The max force in our tie rods is current 200 lbf (done during suspension analyis), and I'm confident that the force
contribution from aligning moment has a larger impact on steering effort. I'll start with this assumption and come
back if my process seems to show otherwise.
Now, I don't currently have aligning moment fits, but I have the following data from the FSAE TTC:
My current plan is to find a normal load I want to analyze and use the discrete FZ slice that works best for that target FZ. To select this FZ, I want to get the combination of FZ and SA that has the highest possible aligning moment (this will give a worst case steering effort). To do this I've taken the GGV sweep from earlier and plotted FZ vs SA for the front tires. I've included this plot to the right:
When looking at the MZ vs SA plots from the TTC, I notice a couple of details. First, all of the peaks occur well within 0 deg and 10 deg. Second, peak MZ shifts outward as MZ increases. Third, the peaks for positive and negative SA aren't the same (to be safe, I'm going to take all MZ magnitudes at the greater peak). Now I'm going to sweep the FZ vs SA plot with these constraints in mind. I'll take the maximum total FZ that occurs on 0 ≤ SA ≤ 10 deg. I've included this state to the right:
Now I need to approximate the MZ for the conditions above. It looks like FZ will shift to around 100 Nm as we approach 1500 N. I can include a rigorous analysis of this later, but for now this approximation seems reasonable. Keep in mind that as FZ increases, we also shift the peaks outward. Therefore, I'll approximate both aligning moments as 80 Nm or 700 lbf-in. Now I need the corresponding suspension member forces for this state. I've solved for these forces and included them to the right (note that I only need the tie rod forces for this analysis):
Now I have everything for the steering effort calculations. Here's the process I plan to use:
1. Calculate force due to the aligning moment (divide MZ by distance to tie rod mount)
2. Subtract force from the tie rods (axial force on the tie rods will oppose the direction of the moment)
3. Sum forces from the left and right sides of the vehicle
4. Convert force on the rack to moment on the column (Force * (C-factor / 2π))

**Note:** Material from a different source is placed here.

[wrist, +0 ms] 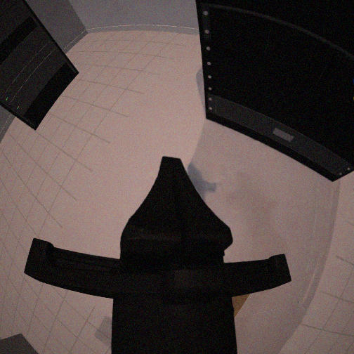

These calculations give me a steering effort of 14.7 lbf-ft at the steering wheel, or a force of 17.6 lbf on both sides of the steering wheel. Note that this calculation is done without tire scaling. Scaling will drop the steering effort below 10 lbf-ft and the required force below 10 lbf, but I want a worst case scenario for force calculations, so I'll use the 14.7 lbf-ft value for now.